Was haben Sie aus den Jahren mit Ihren Trainern mit in diese Arbeit genommen?
Ich hatte wunderbare Trainer und Lehrmeister. Ion Tiriac, Günther Bosch, Bob Brett, Nick Bollettieri oder Niki Pilic – alle sehr verschiedene Charaktere mit ihren eigenen Fähigkeiten. Davon profitiere ich heute ungemein. Alles, was ich selbst gelernt habe von diesen tollen Coaches, fließt heute in meine Arbeit ein. Saisonplanung, Taktik, Gegnerbeobachtung, das psychologische Spiel.
Haben Sie als ehemalige Nummer eins mehr Überzeugungs- und Argumentationskraft?
Es ist nun mal so, dass man als mehrfacher Grand-Slam-Gewinner einen anderen Zugang hat.

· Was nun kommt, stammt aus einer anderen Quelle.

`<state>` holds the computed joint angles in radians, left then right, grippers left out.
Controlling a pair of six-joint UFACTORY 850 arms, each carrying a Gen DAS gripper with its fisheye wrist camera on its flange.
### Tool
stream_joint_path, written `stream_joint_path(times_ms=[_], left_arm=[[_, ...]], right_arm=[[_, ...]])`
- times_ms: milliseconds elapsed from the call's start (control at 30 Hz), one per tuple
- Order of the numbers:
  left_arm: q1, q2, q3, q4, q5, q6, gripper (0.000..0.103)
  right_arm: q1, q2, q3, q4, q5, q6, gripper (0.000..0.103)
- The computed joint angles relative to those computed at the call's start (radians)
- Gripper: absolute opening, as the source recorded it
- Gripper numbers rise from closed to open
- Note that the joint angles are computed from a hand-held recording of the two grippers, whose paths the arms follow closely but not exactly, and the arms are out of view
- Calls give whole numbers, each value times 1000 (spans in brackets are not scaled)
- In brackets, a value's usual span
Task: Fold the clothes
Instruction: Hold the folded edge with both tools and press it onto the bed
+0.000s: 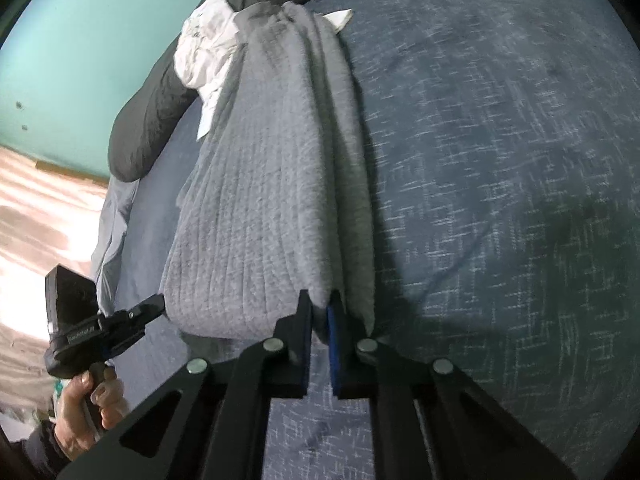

Man hat alles selbst erlebt, die Höhen und Tiefen, die Comebacks, die verrückten Matchsituationen, die Regenpausen in Wimbledon oder anderswo. Für Novak ist es wichtig, mit jemandem sprechen zu können, der eine Lebenserfahrung dazu einbringen kann, eine Autorität aus eigenem Erleben. Das stützt ihn. Und hilft ihm, eine Krise wie nach Paris zu überwinden.
Sie haben sich wiederholt beklagt, dass Djokovics Erfolge in der Öffentlichkeit nicht ausreichend gewürdigt worden seien. Hat das Jahr 2015 da etwas verändert?
Eindeutig, ja, und zwar vor allem, wie er nicht nur mit den Siegen umgegangen ist, sondern auch mit dieser einzigen schmerzhaften Niederlage in Paris. Seine Ansprache damals, diese Emotionen, die Tränen, das gehörte zu den bewegendsten Momenten, die ich je im Tennis erlebt habe. Ich glaube, die Menschen kriegen einfach mit, was für ein großartiger Champion er ist. Bescheiden im Erfolg, keiner, der Siege arrogant vor sich herträgt. Einer, der dem Tennis als Führungsfigur einfach guttut.
Andererseits haben Sie noch als TV-Kommentator einst angemerkt, es gehe Ihnen an der Spitze zu kuschelig zu. Djokovic steht jetzt auch nicht gerade für Konfrontation.
Aber auf dem Centre-Court kann er schon ein Krieger sein. Er ist eine Art Straßenkämpfer, einer, der sich mit aller Macht durchsetzen will. Denken wir nur mal an das US-Open-Finale, ein paar Hundert Serben auf der Tribüne, aber 24 000 Amerikaner waren gegen Djokovic und für Federer: Wenn du so eine Prüfung bestehst, bist du wirklich ein Großer. Das schaffst du nur, wenn du Rückgrat hast, nicht ängstlich bist und eine ganz klare Position zeigst. Für mich war es das Spiel des Jahres von ihm.